* [Your instructions] Write out all the entries word for word, but skip any images.

(Entries taken from a collection)
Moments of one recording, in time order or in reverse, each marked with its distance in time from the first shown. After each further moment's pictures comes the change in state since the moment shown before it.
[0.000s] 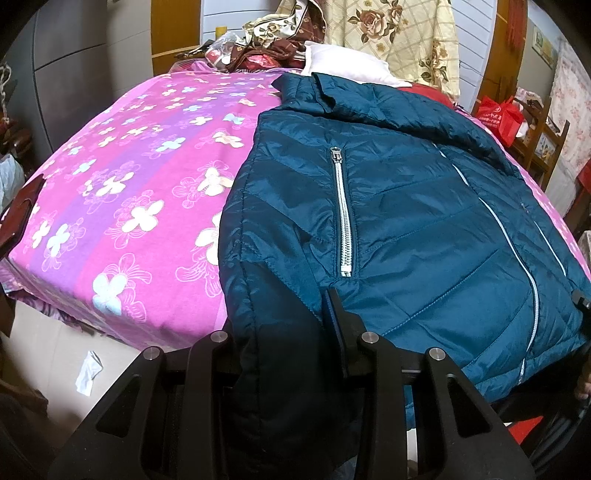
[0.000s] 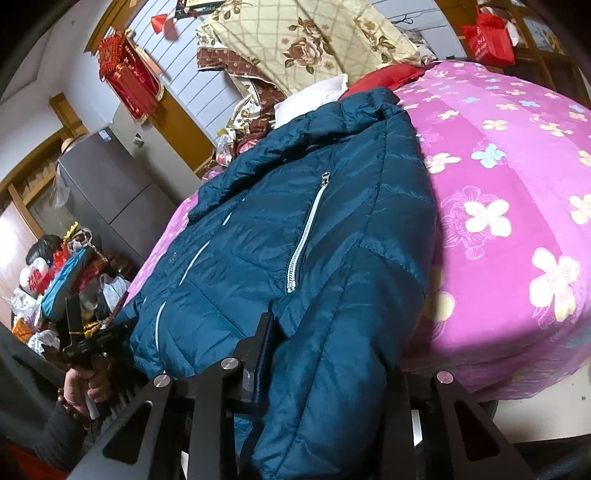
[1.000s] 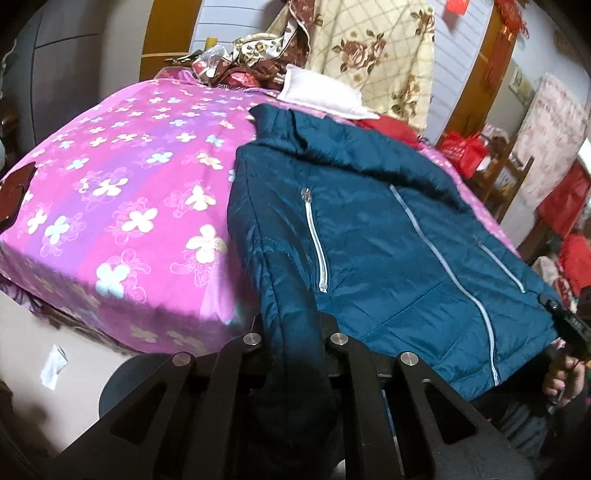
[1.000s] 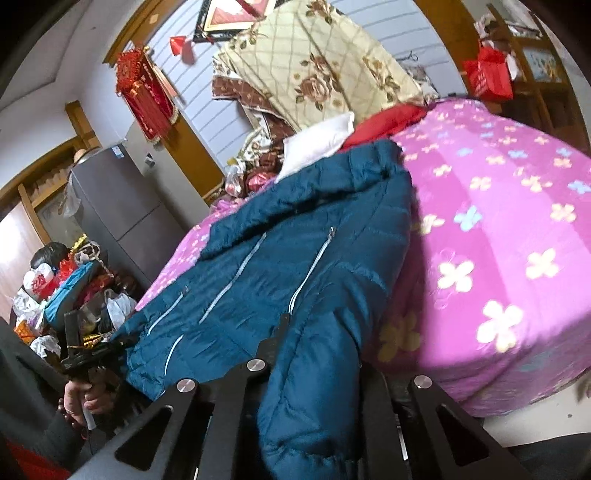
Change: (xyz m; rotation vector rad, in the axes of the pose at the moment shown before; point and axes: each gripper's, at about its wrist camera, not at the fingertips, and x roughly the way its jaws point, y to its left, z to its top) left arm -0.061 0.012 -0.002 -0.088 -0.076 -0.204; right arm -0.069 0.021 0.013 -0.058 -0.148 -0.001
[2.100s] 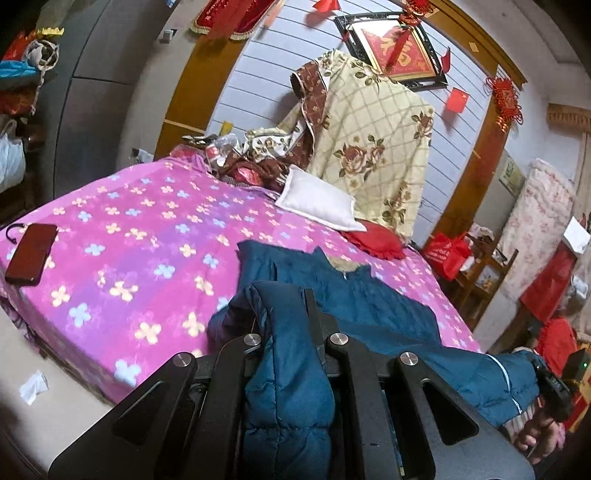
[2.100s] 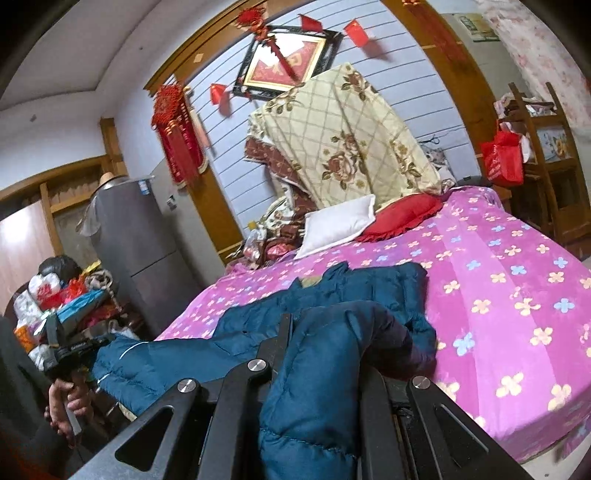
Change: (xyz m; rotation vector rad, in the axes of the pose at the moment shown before) left arm -0.084 -0.020 0.085 -0.132 -0.356 -0.027; right arm -0.048 0.051 0.082 -0.107 -0.252 -0.004
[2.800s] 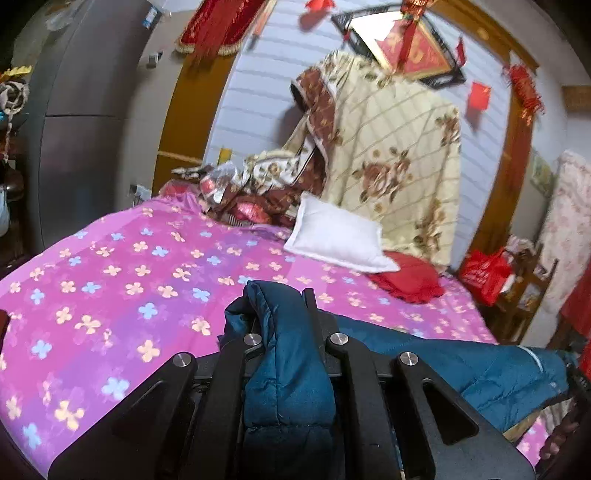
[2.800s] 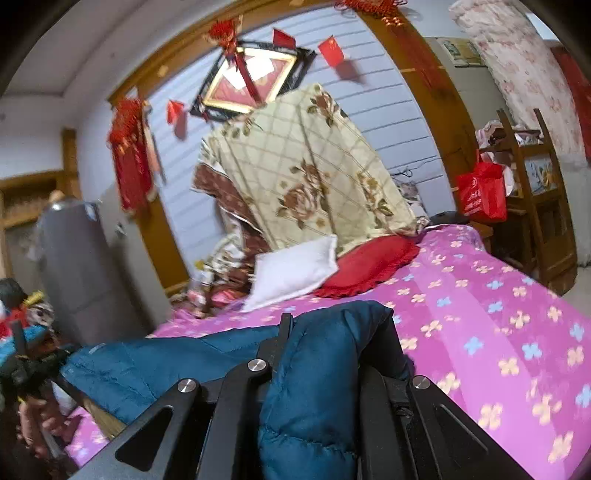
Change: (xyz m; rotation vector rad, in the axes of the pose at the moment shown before) left arm 0.208 -0.032 0.105 0.084 -0.060 0.121; right arm 0.182 -0.032 0.105 -0.041 -0.096 -0.206
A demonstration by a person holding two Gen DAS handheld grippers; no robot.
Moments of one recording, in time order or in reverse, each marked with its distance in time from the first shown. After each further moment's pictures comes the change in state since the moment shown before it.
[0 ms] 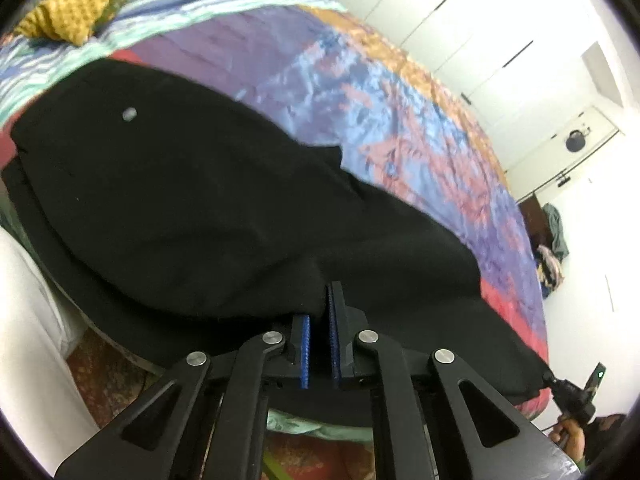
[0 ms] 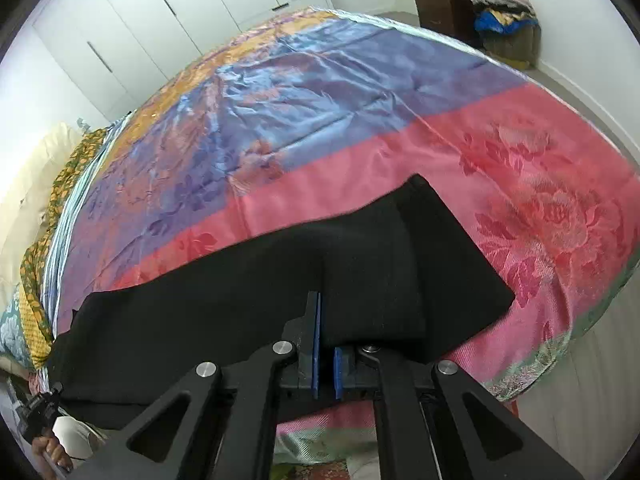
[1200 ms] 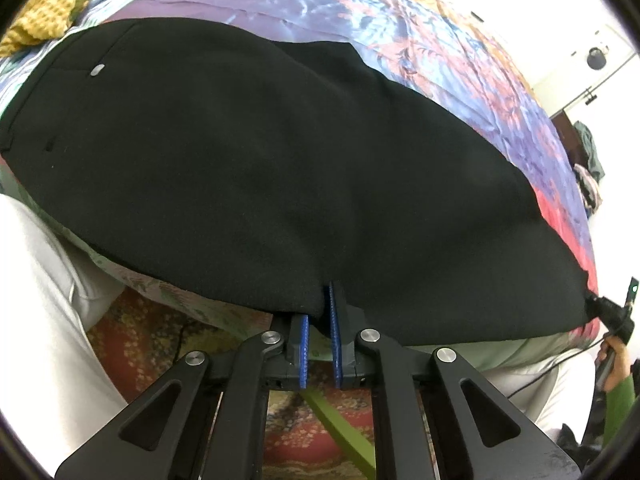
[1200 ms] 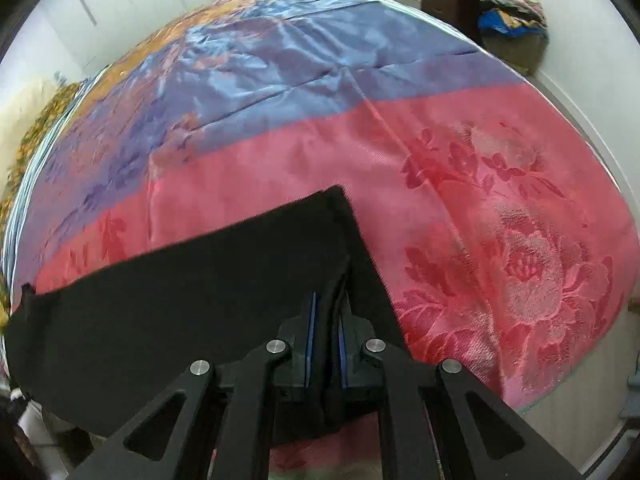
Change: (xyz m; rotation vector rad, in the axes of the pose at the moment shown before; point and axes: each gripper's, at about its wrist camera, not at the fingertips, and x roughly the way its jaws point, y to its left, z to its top) left arm 0.041 -0.005 -0.051 0.151 0.242 0.159; right arm 0.042 -0.049 0.037 -0.096 0.097 -0.159
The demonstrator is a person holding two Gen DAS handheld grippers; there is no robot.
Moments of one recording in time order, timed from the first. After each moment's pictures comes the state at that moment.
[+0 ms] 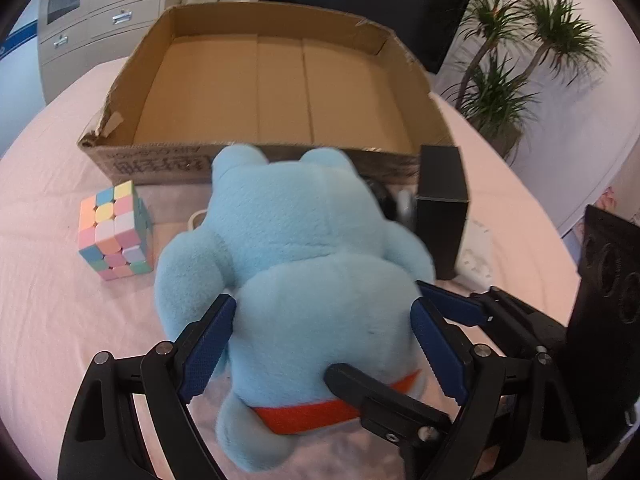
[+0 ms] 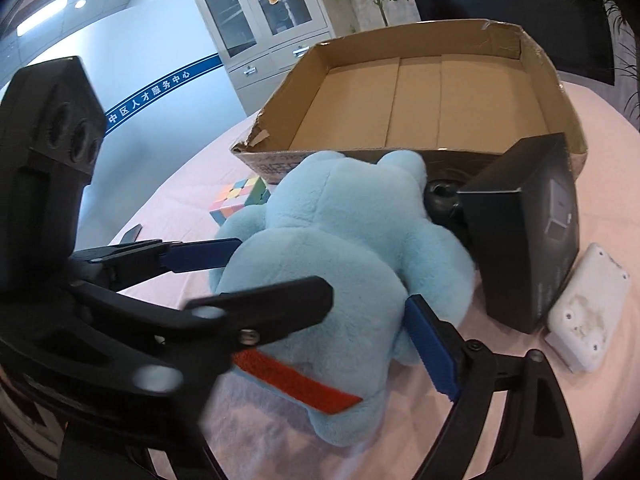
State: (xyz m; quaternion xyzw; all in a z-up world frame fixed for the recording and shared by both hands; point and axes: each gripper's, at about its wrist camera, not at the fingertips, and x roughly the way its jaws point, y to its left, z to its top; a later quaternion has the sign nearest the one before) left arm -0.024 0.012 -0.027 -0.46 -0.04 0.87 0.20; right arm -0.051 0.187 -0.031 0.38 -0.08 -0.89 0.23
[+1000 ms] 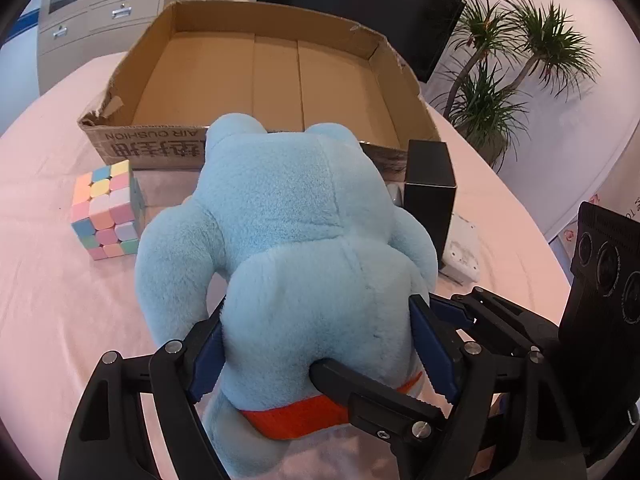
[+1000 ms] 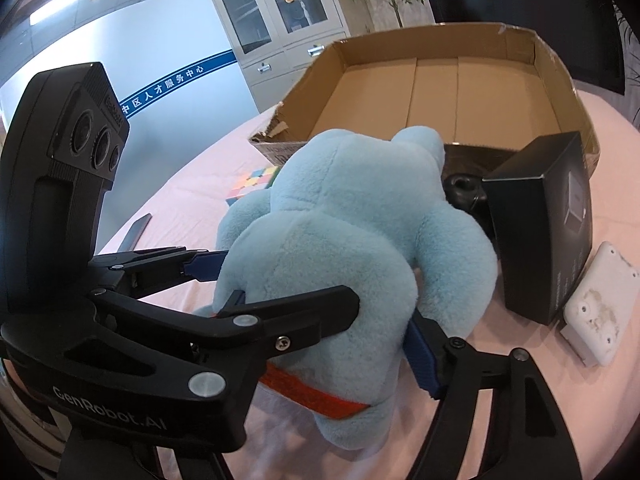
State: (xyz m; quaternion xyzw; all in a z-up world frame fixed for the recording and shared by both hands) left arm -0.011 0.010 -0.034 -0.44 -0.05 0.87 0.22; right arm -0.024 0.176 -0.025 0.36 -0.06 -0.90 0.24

* [Answer section]
Moments of one recording, in time order or in reverse, each marked with its distance in time from the first shown. After each further moment's pictures comes the change in state since the moment shown before it.
[0.000s] 
[0.000s] 
[1.000s] 
[1.000s] 
Change: (xyz m; rotation vector rad, in the axes of the pose at the moment shown before; point and axes: each gripper's, at about its wrist camera, not at the fingertips, and x roughly the way its jaws point, y to its left, z to its top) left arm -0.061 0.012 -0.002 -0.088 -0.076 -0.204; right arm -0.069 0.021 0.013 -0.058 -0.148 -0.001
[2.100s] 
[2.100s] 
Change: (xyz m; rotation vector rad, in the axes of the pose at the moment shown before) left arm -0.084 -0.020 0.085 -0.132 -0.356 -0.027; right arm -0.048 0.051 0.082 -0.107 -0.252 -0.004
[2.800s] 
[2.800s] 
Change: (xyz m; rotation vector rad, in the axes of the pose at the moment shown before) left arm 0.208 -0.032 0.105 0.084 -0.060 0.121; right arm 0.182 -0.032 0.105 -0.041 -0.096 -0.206
A demonstration by a person holding two Gen DAS handheld grippers; no robot.
Moments of one recording, in time order or in reverse, each marked with its distance in time from the first shown. After each further moment's pictures comes the change in state since the moment shown before it.
[0 ms] 
[0 ms] 
[1200 ms] 
[1200 ms] 
Change: (xyz m; rotation vector rad, in the axes of the pose at the moment shown before; point and axes: each gripper's, at about its wrist camera, not at the fingertips, and x roughly the way its jaws point, y to its left, z to its top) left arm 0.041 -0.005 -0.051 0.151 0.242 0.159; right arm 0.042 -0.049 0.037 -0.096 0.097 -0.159
The demonstrator is a person holding two Gen DAS handheld grippers; there is no robot.
Moments of one recording in time order, timed from the first. After each moment's pictures comes the state at that moment.
[+0 ms] 
[+0 ms] 
State: (xyz m; quaternion xyzw; all in a z-up world frame fixed for the recording and shared by both hands; point and axes: each gripper's, at about its wrist camera, not at the fingertips, and x roughly the way its jaws point, y to its left, z to its top; a later quaternion has the sign nearest the one before) left arm -0.024 0.012 -0.027 -0.46 -0.04 0.87 0.20; right arm -0.051 0.187 -0.031 0.38 -0.08 -0.89 0.23
[+1000 ms] 
[+1000 ms] 
State: (xyz m; quaternion xyzw; all in a z-up world frame fixed for the recording and shared by both hands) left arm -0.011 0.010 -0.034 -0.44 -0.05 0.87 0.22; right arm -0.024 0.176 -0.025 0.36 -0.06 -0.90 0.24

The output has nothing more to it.